WHAT TO WORK ON ▸ Each entry below should be printed exactly as given.

※ ※ ※

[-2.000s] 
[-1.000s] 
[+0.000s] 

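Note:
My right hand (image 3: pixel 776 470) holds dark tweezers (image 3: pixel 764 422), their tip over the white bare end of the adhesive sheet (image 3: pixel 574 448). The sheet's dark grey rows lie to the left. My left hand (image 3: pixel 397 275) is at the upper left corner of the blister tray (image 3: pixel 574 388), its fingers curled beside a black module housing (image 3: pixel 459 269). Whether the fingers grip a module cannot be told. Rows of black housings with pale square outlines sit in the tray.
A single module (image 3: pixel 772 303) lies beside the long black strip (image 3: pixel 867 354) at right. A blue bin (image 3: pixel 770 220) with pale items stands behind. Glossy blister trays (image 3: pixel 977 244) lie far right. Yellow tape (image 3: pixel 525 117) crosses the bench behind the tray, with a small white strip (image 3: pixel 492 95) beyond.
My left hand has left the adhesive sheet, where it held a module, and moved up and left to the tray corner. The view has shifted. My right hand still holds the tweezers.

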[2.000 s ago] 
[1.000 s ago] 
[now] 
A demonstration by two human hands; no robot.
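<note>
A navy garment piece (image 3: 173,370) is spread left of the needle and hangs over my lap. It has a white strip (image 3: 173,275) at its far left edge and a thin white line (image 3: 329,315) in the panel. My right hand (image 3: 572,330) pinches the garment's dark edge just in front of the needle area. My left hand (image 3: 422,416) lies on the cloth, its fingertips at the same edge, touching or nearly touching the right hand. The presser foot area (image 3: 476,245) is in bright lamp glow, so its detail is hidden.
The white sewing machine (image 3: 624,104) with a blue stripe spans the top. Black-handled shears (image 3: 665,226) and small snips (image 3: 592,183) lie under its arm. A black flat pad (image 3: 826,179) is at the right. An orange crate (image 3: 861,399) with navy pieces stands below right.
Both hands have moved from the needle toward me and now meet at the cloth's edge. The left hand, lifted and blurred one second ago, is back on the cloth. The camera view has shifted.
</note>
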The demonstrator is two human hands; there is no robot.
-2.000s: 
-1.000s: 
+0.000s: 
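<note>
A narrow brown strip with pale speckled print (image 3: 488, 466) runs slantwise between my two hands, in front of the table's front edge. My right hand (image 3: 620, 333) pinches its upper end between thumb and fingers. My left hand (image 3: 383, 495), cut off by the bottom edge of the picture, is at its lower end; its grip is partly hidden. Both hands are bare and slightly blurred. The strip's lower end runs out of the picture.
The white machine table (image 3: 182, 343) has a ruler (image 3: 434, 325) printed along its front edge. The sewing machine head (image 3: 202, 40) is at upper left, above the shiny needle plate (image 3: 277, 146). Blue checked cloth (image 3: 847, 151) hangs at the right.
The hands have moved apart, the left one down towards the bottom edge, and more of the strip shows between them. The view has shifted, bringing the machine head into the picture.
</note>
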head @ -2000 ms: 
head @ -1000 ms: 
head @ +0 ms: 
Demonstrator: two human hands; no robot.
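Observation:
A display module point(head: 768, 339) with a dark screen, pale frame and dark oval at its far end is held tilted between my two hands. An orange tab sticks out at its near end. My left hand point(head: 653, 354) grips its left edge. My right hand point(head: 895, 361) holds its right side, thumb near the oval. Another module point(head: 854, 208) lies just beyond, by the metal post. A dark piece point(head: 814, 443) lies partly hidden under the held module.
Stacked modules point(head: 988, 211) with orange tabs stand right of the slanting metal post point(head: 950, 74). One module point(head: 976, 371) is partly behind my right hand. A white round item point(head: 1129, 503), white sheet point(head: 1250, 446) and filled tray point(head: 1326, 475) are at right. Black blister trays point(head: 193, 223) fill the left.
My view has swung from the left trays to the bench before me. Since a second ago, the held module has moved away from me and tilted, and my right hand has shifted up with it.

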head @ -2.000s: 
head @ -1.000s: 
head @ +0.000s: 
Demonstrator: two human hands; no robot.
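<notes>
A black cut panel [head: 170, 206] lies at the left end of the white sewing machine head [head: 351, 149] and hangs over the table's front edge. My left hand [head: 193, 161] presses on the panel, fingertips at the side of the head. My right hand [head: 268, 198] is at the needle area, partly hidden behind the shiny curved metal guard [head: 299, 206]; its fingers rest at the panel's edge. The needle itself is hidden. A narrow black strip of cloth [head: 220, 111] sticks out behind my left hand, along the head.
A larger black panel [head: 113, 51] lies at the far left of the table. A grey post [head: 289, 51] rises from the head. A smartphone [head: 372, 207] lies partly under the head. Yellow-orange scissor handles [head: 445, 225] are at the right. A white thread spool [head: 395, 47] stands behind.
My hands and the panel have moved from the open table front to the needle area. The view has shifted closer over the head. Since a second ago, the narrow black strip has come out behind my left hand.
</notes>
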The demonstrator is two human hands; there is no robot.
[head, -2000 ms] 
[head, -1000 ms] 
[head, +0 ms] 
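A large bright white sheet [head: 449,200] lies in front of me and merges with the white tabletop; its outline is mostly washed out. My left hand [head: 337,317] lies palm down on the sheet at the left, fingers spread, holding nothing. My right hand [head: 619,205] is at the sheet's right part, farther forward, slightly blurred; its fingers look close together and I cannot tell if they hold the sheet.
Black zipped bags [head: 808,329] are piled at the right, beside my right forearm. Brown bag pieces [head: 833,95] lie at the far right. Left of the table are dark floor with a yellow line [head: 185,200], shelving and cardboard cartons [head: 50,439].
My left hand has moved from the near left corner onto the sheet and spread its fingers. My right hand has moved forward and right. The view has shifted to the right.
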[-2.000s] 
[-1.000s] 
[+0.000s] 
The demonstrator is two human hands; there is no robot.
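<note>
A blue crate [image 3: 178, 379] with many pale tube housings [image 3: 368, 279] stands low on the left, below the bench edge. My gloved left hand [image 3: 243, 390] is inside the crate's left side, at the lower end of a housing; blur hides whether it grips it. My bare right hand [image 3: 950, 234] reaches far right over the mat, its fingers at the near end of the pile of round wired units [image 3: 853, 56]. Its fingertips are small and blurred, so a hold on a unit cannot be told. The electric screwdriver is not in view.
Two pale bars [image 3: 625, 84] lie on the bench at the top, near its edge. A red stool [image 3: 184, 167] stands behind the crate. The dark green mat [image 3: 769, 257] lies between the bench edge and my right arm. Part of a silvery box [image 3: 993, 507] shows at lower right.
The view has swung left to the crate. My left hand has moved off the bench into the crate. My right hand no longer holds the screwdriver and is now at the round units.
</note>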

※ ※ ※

SOLUTION FOR THIS PROBLEM ▸
[-2.000s] 
[-1.000s] 
[+0.000s] 

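Note:
My right hand (image 3: pixel 776 470) holds dark tweezers (image 3: pixel 764 422), their tip over the white bare end of the adhesive sheet (image 3: pixel 574 448). The sheet's dark grey rows lie to the left. My left hand (image 3: pixel 397 275) is at the upper left corner of the blister tray (image 3: pixel 574 388), its fingers curled beside a black module housing (image 3: pixel 459 269). Whether the fingers grip a module cannot be told. Rows of black housings with pale square outlines sit in the tray.
A single module (image 3: pixel 772 303) lies beside the long black strip (image 3: pixel 867 354) at right. A blue bin (image 3: pixel 770 220) with pale items stands behind. Glossy blister trays (image 3: pixel 977 244) lie far right. Yellow tape (image 3: pixel 525 117) crosses the bench behind the tray, with a small white strip (image 3: pixel 492 95) beyond.
My left hand has left the adhesive sheet, where it held a module, and moved up and left to the tray corner. The view has shifted. My right hand still holds the tweezers.
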
[2.000 s ago] 
[1.000 s ago] 
[now] 
A demonstration by two human hands; no robot.
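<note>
A navy garment piece (image 3: 173,370) is spread left of the needle and hangs over my lap. It has a white strip (image 3: 173,275) at its far left edge and a thin white line (image 3: 329,315) in the panel. My right hand (image 3: 572,330) pinches the garment's dark edge just in front of the needle area. My left hand (image 3: 422,416) lies on the cloth, its fingertips at the same edge, touching or nearly touching the right hand. The presser foot area (image 3: 476,245) is in bright lamp glow, so its detail is hidden.
The white sewing machine (image 3: 624,104) with a blue stripe spans the top. Black-handled shears (image 3: 665,226) and small snips (image 3: 592,183) lie under its arm. A black flat pad (image 3: 826,179) is at the right. An orange crate (image 3: 861,399) with navy pieces stands below right.
Both hands have moved from the needle toward me and now meet at the cloth's edge. The left hand, lifted and blurred one second ago, is back on the cloth. The camera view has shifted.
</note>
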The demonstrator is two human hands; there is no robot.
-2.000s: 
-1.000s: 
+0.000s: 
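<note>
A narrow brown strip with pale speckled print (image 3: 488, 466) runs slantwise between my two hands, in front of the table's front edge. My right hand (image 3: 620, 333) pinches its upper end between thumb and fingers. My left hand (image 3: 383, 495), cut off by the bottom edge of the picture, is at its lower end; its grip is partly hidden. Both hands are bare and slightly blurred. The strip's lower end runs out of the picture.
The white machine table (image 3: 182, 343) has a ruler (image 3: 434, 325) printed along its front edge. The sewing machine head (image 3: 202, 40) is at upper left, above the shiny needle plate (image 3: 277, 146). Blue checked cloth (image 3: 847, 151) hangs at the right.
The hands have moved apart, the left one down towards the bottom edge, and more of the strip shows between them. The view has shifted, bringing the machine head into the picture.
</note>
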head @ -2000 ms: 
head @ -1000 ms: 
head @ +0 ms: 
Demonstrator: two human hands; no robot.
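Observation:
A display module point(head: 768, 339) with a dark screen, pale frame and dark oval at its far end is held tilted between my two hands. An orange tab sticks out at its near end. My left hand point(head: 653, 354) grips its left edge. My right hand point(head: 895, 361) holds its right side, thumb near the oval. Another module point(head: 854, 208) lies just beyond, by the metal post. A dark piece point(head: 814, 443) lies partly hidden under the held module.
Stacked modules point(head: 988, 211) with orange tabs stand right of the slanting metal post point(head: 950, 74). One module point(head: 976, 371) is partly behind my right hand. A white round item point(head: 1129, 503), white sheet point(head: 1250, 446) and filled tray point(head: 1326, 475) are at right. Black blister trays point(head: 193, 223) fill the left.
My view has swung from the left trays to the bench before me. Since a second ago, the held module has moved away from me and tilted, and my right hand has shifted up with it.
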
head @ -2.000s: 
head @ -1.000s: 
head @ +0.000s: 
Demonstrator: two human hands; no robot.
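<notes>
A black cut panel [head: 170, 206] lies at the left end of the white sewing machine head [head: 351, 149] and hangs over the table's front edge. My left hand [head: 193, 161] presses on the panel, fingertips at the side of the head. My right hand [head: 268, 198] is at the needle area, partly hidden behind the shiny curved metal guard [head: 299, 206]; its fingers rest at the panel's edge. The needle itself is hidden. A narrow black strip of cloth [head: 220, 111] sticks out behind my left hand, along the head.
A larger black panel [head: 113, 51] lies at the far left of the table. A grey post [head: 289, 51] rises from the head. A smartphone [head: 372, 207] lies partly under the head. Yellow-orange scissor handles [head: 445, 225] are at the right. A white thread spool [head: 395, 47] stands behind.
My hands and the panel have moved from the open table front to the needle area. The view has shifted closer over the head. Since a second ago, the narrow black strip has come out behind my left hand.
</notes>
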The demonstrator is two human hands; there is no robot.
[head, -2000 ms] 
[head, -1000 ms] 
[head, +0 ms] 
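A large bright white sheet [head: 449,200] lies in front of me and merges with the white tabletop; its outline is mostly washed out. My left hand [head: 337,317] lies palm down on the sheet at the left, fingers spread, holding nothing. My right hand [head: 619,205] is at the sheet's right part, farther forward, slightly blurred; its fingers look close together and I cannot tell if they hold the sheet.
Black zipped bags [head: 808,329] are piled at the right, beside my right forearm. Brown bag pieces [head: 833,95] lie at the far right. Left of the table are dark floor with a yellow line [head: 185,200], shelving and cardboard cartons [head: 50,439].
My left hand has moved from the near left corner onto the sheet and spread its fingers. My right hand has moved forward and right. The view has shifted to the right.
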[-2.000s] 
[-1.000s] 
[+0.000s] 
The demonstrator is two human hands; there is no robot.
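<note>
A blue crate [image 3: 178, 379] with many pale tube housings [image 3: 368, 279] stands low on the left, below the bench edge. My gloved left hand [image 3: 243, 390] is inside the crate's left side, at the lower end of a housing; blur hides whether it grips it. My bare right hand [image 3: 950, 234] reaches far right over the mat, its fingers at the near end of the pile of round wired units [image 3: 853, 56]. Its fingertips are small and blurred, so a hold on a unit cannot be told. The electric screwdriver is not in view.
Two pale bars [image 3: 625, 84] lie on the bench at the top, near its edge. A red stool [image 3: 184, 167] stands behind the crate. The dark green mat [image 3: 769, 257] lies between the bench edge and my right arm. Part of a silvery box [image 3: 993, 507] shows at lower right.
The view has swung left to the crate. My left hand has moved off the bench into the crate. My right hand no longer holds the screwdriver and is now at the round units.
</note>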

This exercise requires no further output.